HEMMER: Let's talk about money now. The nation's jobless rate has remained stuck, still at 4.9 percent reported in the month of August. The figure, however, largely ignoring the impact of the attacks on 9-11; meaning that the October jobless rate looms even more ominously at this point.
To the stock exchange and CNN's Amanda Lang watching that job's report and a lot more. Amanda, good morning
AMANDA LANG, CNN CORRESPONDENT: Good morning, Bill. Watching a lot more down here. Stocks losing ground now. You mentioned that the unemployment rate held steady at 4.9 percent. The problem here is that the headline number doesn't really tell the whole story. U.S. employers cut nearly 200,000 jobs last month. That's double what economist were looking for that. And that is a surprising weakness, which doesn't measure the full impact of the terrorist attacks. That's even more worrisome.

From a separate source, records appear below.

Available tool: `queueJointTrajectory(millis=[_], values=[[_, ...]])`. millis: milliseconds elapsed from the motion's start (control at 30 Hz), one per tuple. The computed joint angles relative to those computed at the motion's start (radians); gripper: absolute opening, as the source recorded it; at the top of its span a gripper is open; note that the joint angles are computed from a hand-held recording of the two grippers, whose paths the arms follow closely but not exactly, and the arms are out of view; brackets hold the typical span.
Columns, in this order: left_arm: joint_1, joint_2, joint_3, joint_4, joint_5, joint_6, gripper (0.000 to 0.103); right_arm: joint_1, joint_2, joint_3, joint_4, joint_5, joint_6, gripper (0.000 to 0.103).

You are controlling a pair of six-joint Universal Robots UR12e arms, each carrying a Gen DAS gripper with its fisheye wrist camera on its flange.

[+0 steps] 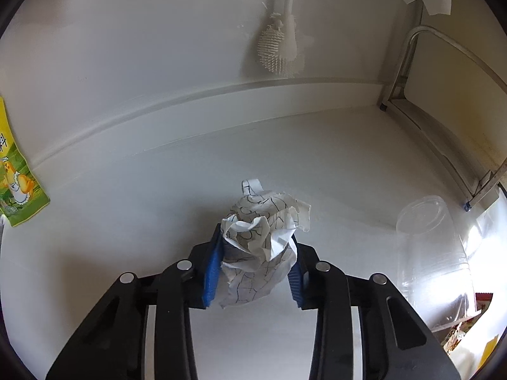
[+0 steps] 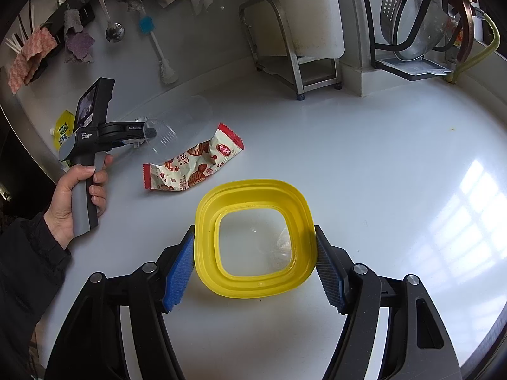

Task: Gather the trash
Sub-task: 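Grasp the crumpled white paper with the left tool while the right tool holds the lid, then carry the yellow lid and crumpled paper over the basket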

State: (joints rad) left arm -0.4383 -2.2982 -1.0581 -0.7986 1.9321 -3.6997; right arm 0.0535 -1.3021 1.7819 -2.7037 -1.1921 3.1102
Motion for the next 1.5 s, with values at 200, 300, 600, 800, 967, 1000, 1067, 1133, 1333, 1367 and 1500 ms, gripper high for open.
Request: queueJointTrajectory(millis=[200, 300, 600, 800, 967, 1000, 1067, 1133, 1333, 1367, 1500], values=[[-0.015, 0.065, -0.096, 0.049, 0.027, -0.018, 0.03, 0.006, -0.004, 0.005, -0.01, 0.004, -0.012, 0.067], [-0.034, 0.106, -0.15, 0.072, 0.051, -0.019, 0.03, 0.011, -0.015, 0.016, -0.02, 0.006, -0.02, 0.067], [-0.135, 0.23, -0.297, 0.114, 0.141, -0.019, 0.03, 0.006, -0.133, 0.138, -0.047, 0.007, 0.001, 0.067], [-0.219, 0.293, -0.375, 0.163, 0.217, -0.014, 0.03, -0.009, -0.264, 0.264, -0.077, -0.024, 0.005, 0.067], [-0.285, 0.328, -0.431, 0.218, 0.258, -0.006, 0.031, -0.037, -0.371, 0.368, -0.092, -0.012, 0.029, 0.067], [-0.297, 0.338, -0.447, 0.229, 0.26, -0.01, 0.031, -0.04, -0.39, 0.388, -0.093, -0.017, 0.031, 0.067], [-0.322, 0.353, -0.474, 0.248, 0.263, -0.018, 0.031, -0.043, -0.429, 0.426, -0.096, -0.028, 0.035, 0.067], [-0.344, 0.362, -0.495, 0.257, 0.27, -0.032, 0.031, -0.046, -0.467, 0.463, -0.099, -0.037, 0.034, 0.067], [-0.403, 0.38, -0.552, 0.271, 0.244, -0.041, 0.031, -0.078, -0.577, 0.558, -0.081, -0.029, 0.03, 0.067], [-0.413, 0.379, -0.556, 0.266, 0.238, -0.04, 0.031, -0.081, -0.592, 0.57, -0.08, -0.036, 0.029, 0.067], [-0.437, 0.371, -0.569, 0.25, 0.188, -0.056, 0.031, -0.104, -0.651, 0.618, -0.066, -0.037, 0.031, 0.067]])
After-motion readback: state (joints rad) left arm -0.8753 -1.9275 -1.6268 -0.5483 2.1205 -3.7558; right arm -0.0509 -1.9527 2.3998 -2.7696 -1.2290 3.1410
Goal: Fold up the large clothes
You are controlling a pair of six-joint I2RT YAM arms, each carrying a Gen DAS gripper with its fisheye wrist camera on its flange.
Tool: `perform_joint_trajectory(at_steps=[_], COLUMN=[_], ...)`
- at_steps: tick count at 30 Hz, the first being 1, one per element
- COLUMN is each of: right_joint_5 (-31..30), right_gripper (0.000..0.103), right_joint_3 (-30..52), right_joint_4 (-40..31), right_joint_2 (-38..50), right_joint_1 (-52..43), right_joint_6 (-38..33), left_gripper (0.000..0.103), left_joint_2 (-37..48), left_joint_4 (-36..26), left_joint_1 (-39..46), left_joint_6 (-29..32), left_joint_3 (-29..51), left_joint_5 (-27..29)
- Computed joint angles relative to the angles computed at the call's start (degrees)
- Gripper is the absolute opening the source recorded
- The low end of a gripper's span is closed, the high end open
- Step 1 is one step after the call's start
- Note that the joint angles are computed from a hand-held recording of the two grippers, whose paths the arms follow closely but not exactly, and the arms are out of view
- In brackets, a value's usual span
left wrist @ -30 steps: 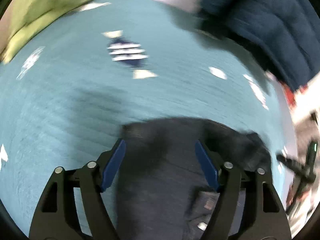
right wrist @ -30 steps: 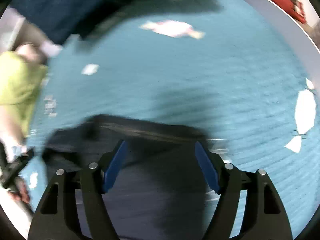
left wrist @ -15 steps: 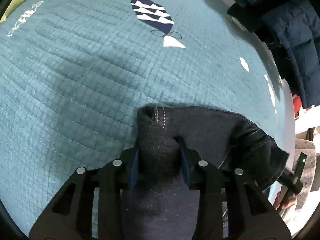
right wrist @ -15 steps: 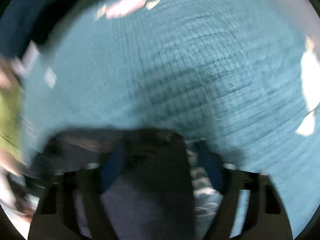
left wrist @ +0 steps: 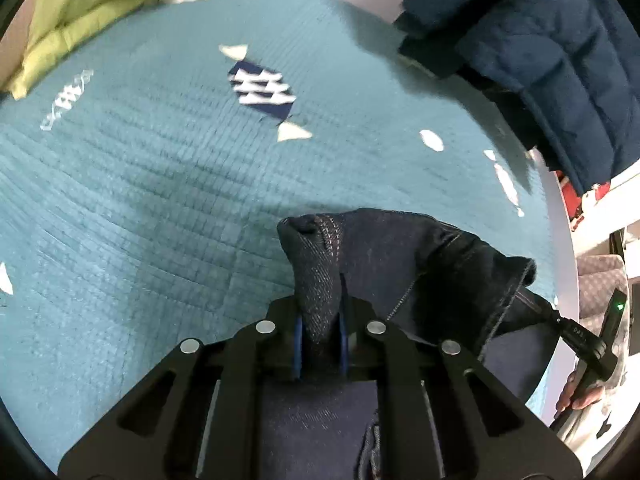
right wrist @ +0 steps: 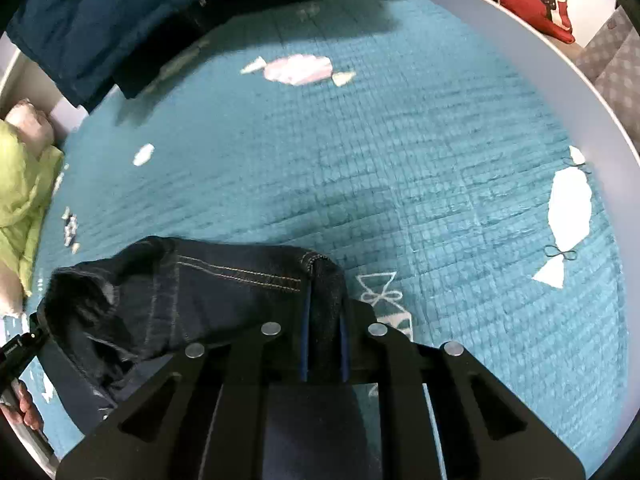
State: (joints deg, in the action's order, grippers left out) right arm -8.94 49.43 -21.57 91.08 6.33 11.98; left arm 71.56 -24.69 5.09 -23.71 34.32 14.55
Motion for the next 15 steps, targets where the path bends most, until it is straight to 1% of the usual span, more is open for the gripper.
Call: perform_joint_trajectory(at_steps=[3, 5, 8, 10, 11, 13, 15], right_joint_5=[1.1, 0.6, -0.5, -1.8, -1.9, -3.9, -8.1], right_gripper=[0.009, 0.009, 0.009, 0.009, 0.009, 0.009, 0.009], right_joint_3=[-1.1, -3.2, -5.9, -7.6, -8.3, -9.6, -10.9], right_joint_4=[-1.2, -2.3, -6.9, -11.2, -11.2, -16.9, -22.9], right_joint_2=[-5.7, -11.1, -22.1, -30.4, -32.0, -39.8, -46.7], right_joint_1=[2.4, 2.4, 2.0, 0.9, 1.2, -0.8, -5.3], right_joint_6=[0.9, 0.6, 0.0, -1.3, -1.0, -2.3, -4.2], left_gripper=[0.012, 0.012, 0.012, 0.012, 0.012, 0.012, 0.012], left_joint_2=[-7.8, -13.0, -23.1, -28.7, -32.8, -38.3, -45.5], left_joint_4=[-5.4, -8.9, -16.9, -21.7, -25.3, -30.4, -37.2], left_joint_1=[-0.3, -0.8, -1.8, -2.2, -2.3, -2.5, -2.8], left_joint_6=[1.0, 1.0, 1.1, 1.2, 1.5, 2.2, 2.7], left_joint_3=[-0.1, -0.1, 0.9, 1.7, 2.2, 2.8, 3.4], left_joint_5=[0.1, 0.0, 0.1, 0.2, 0.4, 0.4, 0.2])
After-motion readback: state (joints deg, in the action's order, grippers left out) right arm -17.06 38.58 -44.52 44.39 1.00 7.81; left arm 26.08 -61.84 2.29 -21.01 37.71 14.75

At the moment, Dow Industrials down 80 points. Nasdaq off about 2 percent. Not helping, a trio of tech warnings. They were cheered earlier this week, that is investors, by reassuring news from Cisco and Dell; but today, Sun Microsystems, Advanced Micro Devices and Gateway Computer all say that they will report wider than expected quarterly losses.
Sun also says that it's cutting nearly 4,000 jobs. That's about 9 percent of its workforce. Shares of Sun losing more than 4 percent.
AMD sliding 8 percent today.
Gateway actually trading higher. Both Sun and Gateway said that the September 11th terrorist attacks did play a role in hurting their results. Chipmaker blamed its ongoing price war with Intel.
Several major airlines are announcing deals to lure leisure travelers back to the sky. Delta says that it is slashing rates for domestic travel through December 15th, and international travel through the March 14th. Tickets must be purchased by Monday.
Other carriers quickly followed suit. United says that it will match the fair cuts. American and Continental say they will match them on some routes.
Finally Orbit, the airline's travel web site, says that it will offer additional 10 percent discounts on top of the airline's cuts.
That's the latest from a down day on Wall Street. Bill, back to you.
HEMMER: OK, Amanda. Thank you very much.